16.6 Extended Topic – Digital Signal Processing
Much has been said in this chapter concerning the ability of personal computers to store and manipulate data in the digital domain. This process is called digital signal processing (DSP). The sampled data is generally stored in RAM as a large array of values. Normally, the data is in integer form. This is because microprocessors are generally faster at performing integer calculations than floating point calculations. Also, AD converters produce integer values, so this is doubly convenient. As an example, if 8-bit resolution is used, each sample point will require one byte (8 bits). The byte is the fundamental unit of computer memory storage, and thus storage as a simple byte multiple (8 bits, 16 bits, 32 bits) is straightforward. The data may be stored in either unipolar (unsigned) or bipolar (signed) formats. For unsigned systems, the data value “0” means “most negative peak”. In signed systems, a two’s compliment form is normally used. Here, a data value of “0” means “0 V”. All negative values have their most significant bit set (for an 8 bit representation, −1=11111111,−2=11111110, etc.). Input signals are often AC, thus signed representations are quite common.
In BASIC, the data array might be called data()
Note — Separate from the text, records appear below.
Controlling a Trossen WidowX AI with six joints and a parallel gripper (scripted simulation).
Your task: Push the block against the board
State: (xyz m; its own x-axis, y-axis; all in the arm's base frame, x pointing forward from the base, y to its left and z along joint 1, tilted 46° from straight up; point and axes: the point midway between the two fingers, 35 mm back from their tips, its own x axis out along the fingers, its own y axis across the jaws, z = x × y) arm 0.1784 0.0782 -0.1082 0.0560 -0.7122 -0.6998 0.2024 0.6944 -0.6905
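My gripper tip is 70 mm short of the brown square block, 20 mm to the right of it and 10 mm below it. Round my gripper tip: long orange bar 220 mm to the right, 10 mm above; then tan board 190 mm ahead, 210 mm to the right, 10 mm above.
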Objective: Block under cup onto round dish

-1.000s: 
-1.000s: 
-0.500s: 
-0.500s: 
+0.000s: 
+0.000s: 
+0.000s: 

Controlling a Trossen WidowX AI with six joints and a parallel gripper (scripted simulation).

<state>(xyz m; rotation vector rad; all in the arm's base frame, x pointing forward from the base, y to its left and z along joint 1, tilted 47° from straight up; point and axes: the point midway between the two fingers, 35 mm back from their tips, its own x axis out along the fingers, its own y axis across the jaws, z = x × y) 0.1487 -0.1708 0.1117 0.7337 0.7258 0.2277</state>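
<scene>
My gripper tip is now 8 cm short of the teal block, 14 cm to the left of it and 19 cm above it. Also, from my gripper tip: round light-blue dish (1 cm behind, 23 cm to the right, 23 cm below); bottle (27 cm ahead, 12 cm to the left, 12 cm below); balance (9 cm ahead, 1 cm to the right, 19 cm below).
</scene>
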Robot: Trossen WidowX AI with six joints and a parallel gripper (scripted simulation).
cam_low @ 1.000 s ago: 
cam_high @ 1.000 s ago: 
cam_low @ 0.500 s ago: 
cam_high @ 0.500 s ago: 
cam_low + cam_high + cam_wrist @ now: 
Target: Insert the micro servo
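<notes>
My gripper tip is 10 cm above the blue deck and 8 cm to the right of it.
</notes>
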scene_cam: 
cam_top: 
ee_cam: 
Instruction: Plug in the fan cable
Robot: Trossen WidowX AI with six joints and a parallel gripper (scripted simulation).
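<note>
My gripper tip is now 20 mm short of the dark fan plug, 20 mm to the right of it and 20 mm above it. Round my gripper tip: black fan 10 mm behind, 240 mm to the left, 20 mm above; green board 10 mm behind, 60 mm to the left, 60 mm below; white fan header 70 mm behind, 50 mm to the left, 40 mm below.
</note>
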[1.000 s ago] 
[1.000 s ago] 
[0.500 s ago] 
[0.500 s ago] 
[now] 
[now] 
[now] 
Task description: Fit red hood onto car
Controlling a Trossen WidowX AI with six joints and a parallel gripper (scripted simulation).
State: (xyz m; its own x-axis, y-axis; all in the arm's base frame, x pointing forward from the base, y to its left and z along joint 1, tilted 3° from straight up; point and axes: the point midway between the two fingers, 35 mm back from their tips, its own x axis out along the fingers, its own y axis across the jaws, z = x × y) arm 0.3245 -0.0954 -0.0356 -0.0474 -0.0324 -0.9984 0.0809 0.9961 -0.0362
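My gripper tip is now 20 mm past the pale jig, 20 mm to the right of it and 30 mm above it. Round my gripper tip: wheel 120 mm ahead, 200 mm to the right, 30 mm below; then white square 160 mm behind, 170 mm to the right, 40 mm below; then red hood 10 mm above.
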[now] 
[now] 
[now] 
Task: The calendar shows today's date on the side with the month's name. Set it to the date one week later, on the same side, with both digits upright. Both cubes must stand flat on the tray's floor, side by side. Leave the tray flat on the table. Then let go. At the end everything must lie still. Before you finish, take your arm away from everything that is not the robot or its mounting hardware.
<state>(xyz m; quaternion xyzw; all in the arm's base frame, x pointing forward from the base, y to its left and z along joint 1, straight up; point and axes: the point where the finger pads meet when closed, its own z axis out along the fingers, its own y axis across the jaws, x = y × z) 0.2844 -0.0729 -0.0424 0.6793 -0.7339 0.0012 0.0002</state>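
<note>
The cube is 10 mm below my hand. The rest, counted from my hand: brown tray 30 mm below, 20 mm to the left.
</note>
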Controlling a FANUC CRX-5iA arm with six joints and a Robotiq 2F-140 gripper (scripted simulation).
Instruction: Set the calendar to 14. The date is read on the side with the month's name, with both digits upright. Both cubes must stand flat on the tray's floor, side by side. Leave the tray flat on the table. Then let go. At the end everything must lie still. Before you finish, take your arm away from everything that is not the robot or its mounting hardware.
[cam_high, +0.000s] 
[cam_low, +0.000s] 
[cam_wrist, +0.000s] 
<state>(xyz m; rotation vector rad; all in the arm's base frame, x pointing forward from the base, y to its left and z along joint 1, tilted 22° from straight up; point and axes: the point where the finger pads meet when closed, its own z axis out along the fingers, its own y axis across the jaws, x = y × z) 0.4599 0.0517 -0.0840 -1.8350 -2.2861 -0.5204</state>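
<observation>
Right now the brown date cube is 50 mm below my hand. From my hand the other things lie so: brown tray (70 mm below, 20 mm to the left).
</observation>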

, and individual elements are accessed by properly setting the array index. The first element is data(1)
, the second is data(2)
, and the N
th element is data(N)
. Although BASIC is useful, it is not as powerful as languages such as C, which offer direct manipulation of memory addresses via pointers. In C, the starting, or base, address of the data might be given the name data\_ptr
. To access different elements in the array, an offset is added to the base. The address of the second element is data\_ptr + 1
, the third is data\_ptr + 2
, and so on. Alternately, we could just increment the pointer continuously, as in data\_ptr++
. Direct manipulation of pointers is generally faster for the microprocessor than array indexing. To find the value stored at a given address, C uses the indirection operator, *
. To assign the second data value to the variable x
, you would say x = *(data\_ptr + 1)
or simply x = *data\_ptr++
if the pointer is being continuously incremented. The BASIC equivalent is x = data(2)
.
No matter how the data is accessed, any mathematical function may be applied to the data elements. In the examples below, C is used to illustrate the concepts. Only the processing portion of the code is shown. The source array is called src()
and has TOTAL
number of elements. The destination array is called dest()
. Also, questions concerning integer versus floating point representation are bypassed in order to keep the examples as straightforward as possible. In the real world, problems such as execution speed, round-off error, and overflow cannot be ignored.
Let’s start with something simple. Suppose we would like to simulate the operation of an inverting buffer. An inverting buffer simply multiplies the input signal by −1. Here is how we do this in the digital domain: each point is multiplied by −1.
for( i=0; i<TOTAL; i++ ) { *dest++ = -1 * (*src++); }
We can extend this concept a bit further by replacing “−1” with a variable called “gain”. In this way, we can alter the signal amplitude digitally.
Another useful calculation is average value. For signed data, the average value is equal to the DC offset component.
sum = 0; for( i=0; i<TOTAL; i++ ) { sum += *src++; } average = sum / TOTAL;
In order to add a DC offset, a constant is added to each data element in turn.
for( i=0; i<TOTAL; i++ ) { *dest++ = offset + (*src++); }
We might wish to combine two different waveforms into a third waveform. Simple addition is all that is required. (The example assumes that both arrays are the same size).
for( i=0; i<TOTAL; i++ ) { *dest++ = (*src++) + (*src2++); }
If the two source arrays are multiplied instead of added, signal modulation may be produced.
These examples are relatively simple. With proper programming, a wide variety of functions may be simulated including spectral analysis, translation to new sampling rates, and the realization of complex filter functions that are impractical to implement in the analog domain. The major drawback of DSP techniques is the inherent computing power required. Thus, real-time application of complex DSP principles is not possible without using powerful computers. Specialized ICs have been designed to implement DSP sub-functions very quickly. These chips make realtime DSP practical and ecomical. The DSP ICs are programmable, thus they offer the distinct advantage of being able to produce different functions at different times by loading new programs. In this way, they are far more flexible than dedicated analog circuits. For example, an all-DSP guitar effects unit encompassing a broad range of functions such as equalization, pitch shifting, chorusing, reverberation and other effects can be designed. The amplitude and spectral shaping is performed directly in the digital domain instead of using dedicated analog circuitry.